Model indicator badge
Green pill shows which Gemini model answered (e.g. gemini-2.5-flash). Updates automatically if a fallback was used.
Swap the AI model
Change GEMINI_MODEL in Railway environment variables. No code change needed.
Model fallback chain
Primary: GEMINI_MODEL. Fallbacks: GEMINI_FALLBACK_MODELS (comma-separated). Auto-retries on 503/429 capacity errors in order.
Knowledge base — ChromaDB
ChromaDB persists to backend/chroma_db/ (git-ignored). On Railway: mount a persistent volume at /data and symlink or set the chroma path. Without a volume, the DB rebuilds on every deploy (works, just slower startup ~30–60s).
RAG pipeline
Hybrid: ChromaDB dense (all-MiniLM-L6-v2 embeddings) + BM25 lexical → RRF merge → cross-encoder rerank (ms-marco-MiniLM-L-6-v2). Retrieves top 5 chunks → fed as context to Gemini.
Startup warmup
Embedding model and cross-encoder load at startup. First response may be ~1–2s slower. Models download once and cache in Railway's ephemeral storage.
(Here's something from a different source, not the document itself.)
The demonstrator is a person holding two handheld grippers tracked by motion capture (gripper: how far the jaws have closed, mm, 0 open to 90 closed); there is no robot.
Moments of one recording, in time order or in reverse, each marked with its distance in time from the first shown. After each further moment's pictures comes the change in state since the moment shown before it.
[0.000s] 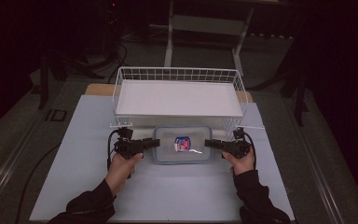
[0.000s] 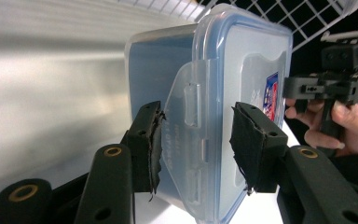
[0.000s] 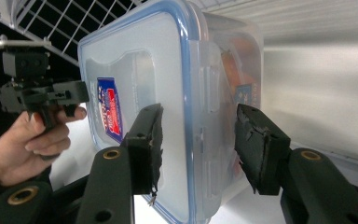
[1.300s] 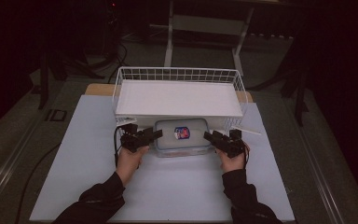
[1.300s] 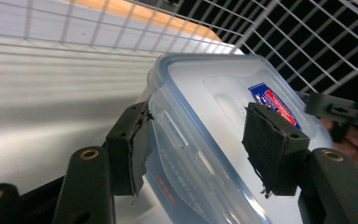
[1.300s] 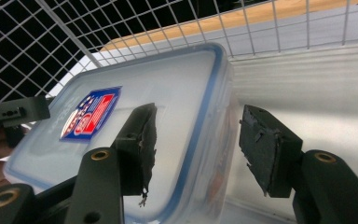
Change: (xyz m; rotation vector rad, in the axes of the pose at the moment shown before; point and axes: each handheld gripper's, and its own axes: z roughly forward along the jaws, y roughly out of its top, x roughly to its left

6 · Environment Variables Backend vars → Railway → your backend service → Variables. Frontend vars → GitHub Actions secrets (used at build time).
Backend (Railway)
GOOGLE_API_KEY
Required. Google AI API key for Gemini. Chat endpoints return 503 without this.
GEMINI_MODEL
Primary model. Default: gemini-2.5-flash. Change here to swap models without code changes.
GEMINI_FALLBACK_MODELS
Comma-separated fallbacks tried on 503/429. Default: gemini-2.0-flash,gemini-2.0-flash-lite,gemini-flash-latest
ANALYTICS_DB_PATH
SQLite file path. Set to /data/analytics.db with a Railway persistent volume, otherwise counts reset on every deploy.
FRONTEND_ORIGIN
CORS allowed origins (comma-separated). Must include production frontend URL or browser requests will be blocked. Default includes localhost:3000 and GitHub Pages.
APP_ENV
dev or prod. Default: dev. Controls logging and debug behavior.
Frontend (GitHub Actions secrets / .env.local)
NEXT_PUBLIC_API_BASE_URL
Backend URL the browser calls. Set to your Railway backend URL in production (e.g. https://your-backend.up.railway.app). Required — chat and blog stats break without it.
NEXT_PUBLIC_BLOG_FONT
Blog reading font. Default: Source_Serif_4. Must match the font statically imported in frontend/src/app/layout.tsx.